→ **WHAT THE TASK REQUIRES**: The whole of the material needs to be repeated exactly, line for line.

→ **GIVEN MATERIAL**:

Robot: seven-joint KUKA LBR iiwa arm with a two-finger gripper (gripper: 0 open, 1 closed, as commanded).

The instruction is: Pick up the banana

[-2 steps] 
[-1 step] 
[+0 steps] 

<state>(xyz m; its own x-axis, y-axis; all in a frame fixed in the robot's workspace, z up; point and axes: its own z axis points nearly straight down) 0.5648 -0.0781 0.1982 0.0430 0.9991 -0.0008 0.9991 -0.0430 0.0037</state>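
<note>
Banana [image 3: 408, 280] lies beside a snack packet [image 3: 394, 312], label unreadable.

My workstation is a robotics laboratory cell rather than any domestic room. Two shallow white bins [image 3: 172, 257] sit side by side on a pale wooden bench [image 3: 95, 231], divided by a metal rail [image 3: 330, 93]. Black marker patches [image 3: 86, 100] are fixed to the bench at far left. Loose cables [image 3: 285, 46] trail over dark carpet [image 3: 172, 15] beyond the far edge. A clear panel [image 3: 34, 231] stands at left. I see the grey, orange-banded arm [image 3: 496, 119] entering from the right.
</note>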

→ **RESPONSE**:
Robot: seven-joint KUKA LBR iiwa arm with a two-finger gripper (gripper: 0 open, 1 closed, as commanded).

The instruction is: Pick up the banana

[-2 steps] 
[-1 step] 
[+0 steps] 

<state>(xyz m; its own x-axis, y-axis; all in a frame fixed in the robot's workspace, z up; point and axes: its own z axis points nearly straight down) 0.5648 -0.0781 0.1982 0.0430 0.9991 -0.0008 0.9991 -0.0430 0.0037</state>
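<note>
Banana [image 3: 408, 280] lies beside a snack packet [image 3: 394, 312], label unreadable.

My workstation is a robotics laboratory cell rather than any domestic room. Two shallow white bins [image 3: 172, 257] sit side by side on a pale wooden bench [image 3: 95, 231], divided by a metal rail [image 3: 330, 93]. Black marker patches [image 3: 86, 100] are fixed to the bench at far left. Loose cables [image 3: 285, 46] trail over dark carpet [image 3: 172, 15] beyond the far edge. A clear panel [image 3: 34, 231] stands at left. I see the grey, orange-banded arm [image 3: 496, 119] entering from the right.
</note>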

Nothing more belongs to this exercise.